Should that outrage -- in contrast to everything said and done in Iraq in our name -- be hidden from the American public?

The fact is that despite the corruption and wrongdoing and criminality revealed in these and other cables, this is really a very low level of secrecy that the US government has. (Some believe that the truly awful things exist on a much higher level of secrecy, at the top-secret level or even above.) But everything the government does is done, whether legitimately secret or not, reflexively behind a shield of secrecy. (Thus lots of innocuous information, such as the gossipy or titillating gossip about foreign heads of state is simply stamped "secret.")

But Wikileaks has been, apparently, more than an "honest broker" in its only four years in existence. When Wikileaks released the Apache helicopter video last summer showing the US cold blooded killing of non-combatants in Baghdad in 2007 they made an impression on the war consciousness of the US public which had not heard of Wikileaks before. But Assange and Wikileaks before that had been exposing corruption around the world.

Journalist Glenn Greenwald mentioned several of their successes in his interview on December 3rd with Amy Goodman -- in Peru, in Australia, in Kenya and in West Africa, incidents not well known in the US, but where Wikileaks single-handedly uncovered systematic improprieties that would not have otherwise been uncovered -- like corruption on the part of Iceland's biggest banks which let to prosecutions. Also an exposure of corruption in China, and by oil magnates in Peru. They exposed "the Australian government's efforts to target websites for shutting down under a program designed to target child pornography which in reality the sites that were targeted were political sites."

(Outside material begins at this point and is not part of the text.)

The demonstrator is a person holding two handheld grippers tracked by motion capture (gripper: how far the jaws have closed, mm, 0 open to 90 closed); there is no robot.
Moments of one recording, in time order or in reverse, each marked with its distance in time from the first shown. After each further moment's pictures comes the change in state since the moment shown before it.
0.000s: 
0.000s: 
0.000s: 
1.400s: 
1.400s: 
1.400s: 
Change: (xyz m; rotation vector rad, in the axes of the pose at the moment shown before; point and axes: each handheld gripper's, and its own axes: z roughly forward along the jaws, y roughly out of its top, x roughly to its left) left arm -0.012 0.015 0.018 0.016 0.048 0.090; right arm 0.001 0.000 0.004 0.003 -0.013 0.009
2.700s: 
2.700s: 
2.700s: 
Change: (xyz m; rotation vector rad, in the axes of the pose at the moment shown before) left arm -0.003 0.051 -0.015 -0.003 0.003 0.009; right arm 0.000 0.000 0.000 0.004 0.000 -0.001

Ron, it stands to reason: The US government sends its military all over the world, invading bombing, occupying many countries, imprisoning their citizens, building permanent military bases all over their territories, torturing their sons and fathers, sending from afar pilotless drones to destroy their homes and villages, starving hundreds of thousands of children to death and/or disease -- and THEN it fabricates, with the help of its lackey mainstream media, the largest MYTH, so far, in American political culture -- that carrying out all of that violent aggression makes the US public SAFER while fighting terrorism, when in reality it provokes and sustains and permanently nourishes terrorism!

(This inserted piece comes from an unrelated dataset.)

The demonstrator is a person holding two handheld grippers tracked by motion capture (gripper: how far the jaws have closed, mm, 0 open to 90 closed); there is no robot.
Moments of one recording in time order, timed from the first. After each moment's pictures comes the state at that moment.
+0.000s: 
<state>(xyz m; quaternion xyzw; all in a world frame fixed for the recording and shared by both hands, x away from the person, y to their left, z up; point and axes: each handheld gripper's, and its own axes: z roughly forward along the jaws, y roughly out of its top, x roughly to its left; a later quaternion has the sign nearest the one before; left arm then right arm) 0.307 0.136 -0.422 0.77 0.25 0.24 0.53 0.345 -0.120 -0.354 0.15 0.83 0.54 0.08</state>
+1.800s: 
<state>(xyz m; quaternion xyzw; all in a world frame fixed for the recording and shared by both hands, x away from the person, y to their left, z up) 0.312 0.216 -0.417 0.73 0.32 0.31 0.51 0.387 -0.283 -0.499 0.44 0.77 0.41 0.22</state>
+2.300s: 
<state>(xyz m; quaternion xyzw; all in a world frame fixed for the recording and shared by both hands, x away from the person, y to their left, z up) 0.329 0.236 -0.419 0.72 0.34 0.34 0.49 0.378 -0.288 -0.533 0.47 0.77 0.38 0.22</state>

And the internal security powers of the government are now so almost total, and the Congress of the US, now dominated by the Republican Party in the House and with an extremely conservative Democratic Party in the Senate, and, as Glenn Greenwald observes, "Led by an administration that has actually increased secrecy, including the state secrecy privilege and other forms of immunity designed (originally by the Bush/Cheney administration) to shield high-level executive power wrongdoing and lawbreaking from all forms of accountability or judicial review..."

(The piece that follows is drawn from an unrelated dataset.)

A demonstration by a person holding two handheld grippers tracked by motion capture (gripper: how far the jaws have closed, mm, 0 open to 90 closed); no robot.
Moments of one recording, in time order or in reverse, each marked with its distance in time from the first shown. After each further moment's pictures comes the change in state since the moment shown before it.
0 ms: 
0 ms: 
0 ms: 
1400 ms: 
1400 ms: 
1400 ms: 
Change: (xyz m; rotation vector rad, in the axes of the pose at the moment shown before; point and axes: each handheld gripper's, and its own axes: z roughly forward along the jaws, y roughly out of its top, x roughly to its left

"Wikileaks is really one of the very few, if not the only group putting fear into the hearts of some of the most powerful and corrupt people. And that's why they deserve, I think, enthusiastic support from anyone who truly believes in government transparency..."

And that's why, dear Ron, your brilliant essayist friend Joe Bageant says:

"I for one am in favor of giving Assange the Medaille Militaire, the Noble Prize, 15 virgins in paradise, and a billion in cash as a reward for his courage in doing damned well the only significant thing that can be done at this time -- momentarily f*cking up government control of information...But for ten points, why was Julian Assange forced to do what the world press was supposed to be doing in the first place?"